After the appeals court win, Epic CEO Tim Sweeney announced the Epic Games Store for Android would be coming to the Google Play Store. Epic said in January 2026 that its games app is now available on Google Play worldwide, marking a reversal from the company’s initial 2018 strategy of sideloading Fortnite to avoid Google revenue sharing, which led to malicious clones appearing in the Play Store before Epic relented in 2020.

Key Takeaways
  • Settlement caps Google’s in-app fees at 9-20%, down from 15-30%, through 2032 globally
  • $800M Epic-Google business partnership raises conflict-of-interest concerns with FTC and presiding judge
  • Deal would allow third-party app stores easier Android installation but permits Google to mandate dual billing options
  • Microsoft, FTC oppose settlement structure; MIT economist appointed to assess competitive impact
  • Outcome could influence ongoing DOJ antitrust cases against Google in search and ad tech markets

What to Watch

Judge Donato’s approval remains uncertain, with the court scrutinizing whether the business partnership between Epic and Google undermines the remedy’s purpose. The $800 million arrangement—which according to court testimony involves “joint product development, joint commitment, joint partnerships”—could determine whether antitrust settlements between Big Tech firms can include commercial arrangements that benefit plaintiffs directly.

The MIT expert witness assessment will clarify whether reduced fees and streamlined app store registration truly restore competition or simply formalize Google’s dominance under modified terms. Microsoft’s objection that mandatory dual billing options negate competitive incentives points to implementation details that could determine real-world impact.

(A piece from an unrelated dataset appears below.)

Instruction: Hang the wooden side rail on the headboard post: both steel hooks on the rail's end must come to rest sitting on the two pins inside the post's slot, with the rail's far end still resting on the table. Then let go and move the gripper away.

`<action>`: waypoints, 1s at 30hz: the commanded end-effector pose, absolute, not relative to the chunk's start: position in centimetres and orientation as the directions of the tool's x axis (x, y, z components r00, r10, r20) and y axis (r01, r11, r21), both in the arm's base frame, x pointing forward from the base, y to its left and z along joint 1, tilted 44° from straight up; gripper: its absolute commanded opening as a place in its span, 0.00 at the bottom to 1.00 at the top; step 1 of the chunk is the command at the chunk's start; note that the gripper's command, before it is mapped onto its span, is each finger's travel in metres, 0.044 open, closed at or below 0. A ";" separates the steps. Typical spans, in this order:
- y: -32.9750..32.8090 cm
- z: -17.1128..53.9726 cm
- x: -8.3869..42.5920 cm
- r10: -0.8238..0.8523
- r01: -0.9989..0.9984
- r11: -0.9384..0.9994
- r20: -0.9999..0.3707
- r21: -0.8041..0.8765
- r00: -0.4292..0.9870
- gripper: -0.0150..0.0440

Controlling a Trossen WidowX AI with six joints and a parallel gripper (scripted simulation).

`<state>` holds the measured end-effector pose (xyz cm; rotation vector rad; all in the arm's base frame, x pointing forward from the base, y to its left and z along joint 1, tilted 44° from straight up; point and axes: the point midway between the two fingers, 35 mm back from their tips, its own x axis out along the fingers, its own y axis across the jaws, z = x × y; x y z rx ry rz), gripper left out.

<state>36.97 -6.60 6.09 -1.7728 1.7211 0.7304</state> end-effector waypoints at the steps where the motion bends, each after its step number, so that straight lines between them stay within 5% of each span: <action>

Broader implications extend to Apple’s ongoing battles with regulators and Epic’s largely unsuccessful parallel case against iOS App Store policies. If approved, the settlement establishes precedent for how courts balance practical implementation concerns against structural remedies designed to restore competition—a framework likely to influence the remedy phase of DOJ’s search monopolization case and potential outcomes in ad tech litigation. The February 2026 objection deadline and April 30 final approval hearing will determine whether this becomes a template for Big Tech antitrust resolution or a cautionary tale about regulatory capture through commercial partnership.